The effects of self-interacting bosonic dark matter on neutron star properties

TL;DR

This paper models self-interacting bosonic dark matter's impact on neutron star properties, revealing how different distributions of dark matter can mimic or alter the star's observable characteristics, with implications for future astrophysical observations.

Contribution

It introduces a two-fluid formalism to study bosonic dark matter effects on neutron stars, providing new constraints on dark matter parameters and potential observational signatures.

Findings

Condensed dark matter softens the star's EoS, reducing mass and radius.

Dark matter halos increase the star's tidal deformability and mass.

Constraints on dark matter properties based on neutron star observations.

Abstract

We propose a model of asymmetric bosonic dark matter (DM) with self-repulsion mediated by the vector field coupled to the complex scalar particles.

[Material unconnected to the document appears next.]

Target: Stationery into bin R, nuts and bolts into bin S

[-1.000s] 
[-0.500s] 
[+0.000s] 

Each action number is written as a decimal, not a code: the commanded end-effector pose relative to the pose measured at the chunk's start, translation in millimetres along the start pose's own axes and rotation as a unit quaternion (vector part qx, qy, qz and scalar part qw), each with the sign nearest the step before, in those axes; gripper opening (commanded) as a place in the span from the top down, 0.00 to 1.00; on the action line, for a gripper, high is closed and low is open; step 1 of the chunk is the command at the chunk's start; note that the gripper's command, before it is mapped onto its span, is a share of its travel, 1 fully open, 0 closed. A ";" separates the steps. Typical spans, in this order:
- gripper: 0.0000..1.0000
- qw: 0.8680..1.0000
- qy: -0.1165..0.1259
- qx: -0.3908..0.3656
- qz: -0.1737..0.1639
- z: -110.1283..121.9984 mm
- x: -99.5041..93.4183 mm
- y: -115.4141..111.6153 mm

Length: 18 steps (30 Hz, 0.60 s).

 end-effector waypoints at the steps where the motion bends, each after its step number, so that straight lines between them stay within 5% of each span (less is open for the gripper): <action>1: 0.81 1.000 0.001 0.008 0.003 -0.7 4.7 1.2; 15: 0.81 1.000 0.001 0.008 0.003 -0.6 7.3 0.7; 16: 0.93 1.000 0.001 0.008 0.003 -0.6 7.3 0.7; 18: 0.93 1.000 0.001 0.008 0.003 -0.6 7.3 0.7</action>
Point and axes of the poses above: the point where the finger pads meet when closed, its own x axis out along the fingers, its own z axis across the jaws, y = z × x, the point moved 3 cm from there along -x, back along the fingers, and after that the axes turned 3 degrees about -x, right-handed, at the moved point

By adopting the two-fluid formalism, we study different DM distribution regimes, either, fully condensed inside the core of a star or, otherwise, distributed in a dilute halo around a neutron star (NS). We show that DM condensed in a core leads to a decrease of the total gravitational mass, radius and tidal deformability compared to a pure baryonic star with the same central density, which we will perceive as an effective softening of the equation of state (EoS). On the other hand, the presence of a DM halo increases the tidal deformability and total gravitational mass. As a result, an accumulated DM inside compact stars could mimic an apparent stiffening of strongly interacting matter equation of state and constraints we impose on it at high densities. From the performed analysis of the effect of DM particles in a MeV-GeV mass-scale, interaction strength, and relative DM fractions inside NSs we obtained a rigorous constraint on model parameters. Finally, we discuss several smoking guns of the presence of DM that are free from the above mentioned apparent modification of the strongly interacting matter equation of state. With this we could be probed with the future astrophysical and gravitational wave (GW) surveys.